▸ **What you are asked to do**
Print the whole listing below exactly, skipping every picture.

▸ **Stored data**
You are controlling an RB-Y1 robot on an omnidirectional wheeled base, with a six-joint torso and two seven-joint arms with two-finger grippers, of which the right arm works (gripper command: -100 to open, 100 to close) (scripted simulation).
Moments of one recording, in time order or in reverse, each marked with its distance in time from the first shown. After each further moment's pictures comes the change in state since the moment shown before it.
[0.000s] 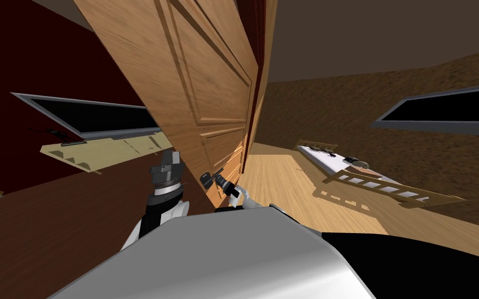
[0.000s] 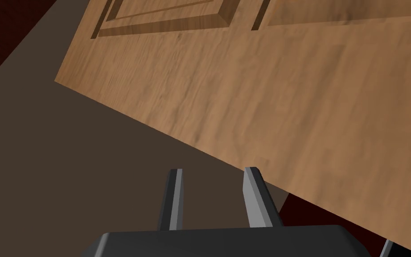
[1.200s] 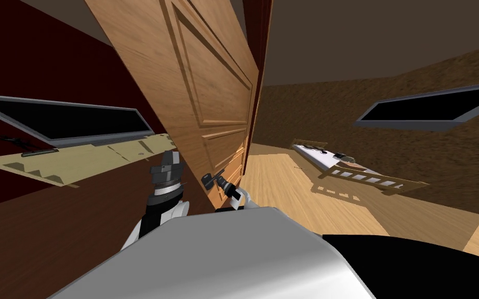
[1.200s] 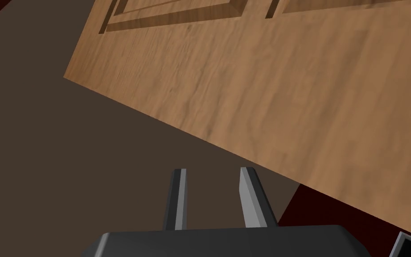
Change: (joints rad) arm 0.056 -0.018 -0.018 -0.038 0.059 0.009 -0.012
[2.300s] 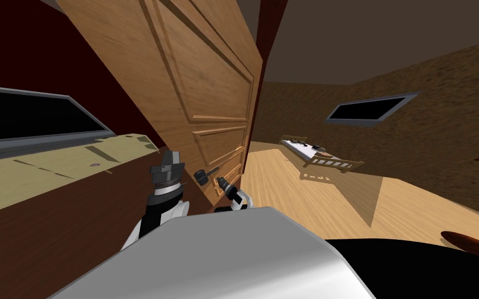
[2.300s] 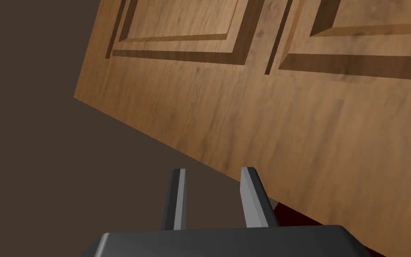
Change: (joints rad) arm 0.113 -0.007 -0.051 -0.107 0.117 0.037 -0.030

▸ **Task solution**
You are controlling an RB-Y1 robot on an omnidirectional wheeled base, with a six-joint torso and two seven-joint arms with two-finger grippers, of which the right arm works (gripper command: -100 to open, 100 to close) (scripted simulation).
Moments of one recording, in time order or in reverse, each marked with its distance in time from the first shown. After each further moment's pictures comes the change in state since the moment shown before it.
[0.000s] 
[0.000s] 
[1.200s] 
[1.200s] 
Change: (joints rad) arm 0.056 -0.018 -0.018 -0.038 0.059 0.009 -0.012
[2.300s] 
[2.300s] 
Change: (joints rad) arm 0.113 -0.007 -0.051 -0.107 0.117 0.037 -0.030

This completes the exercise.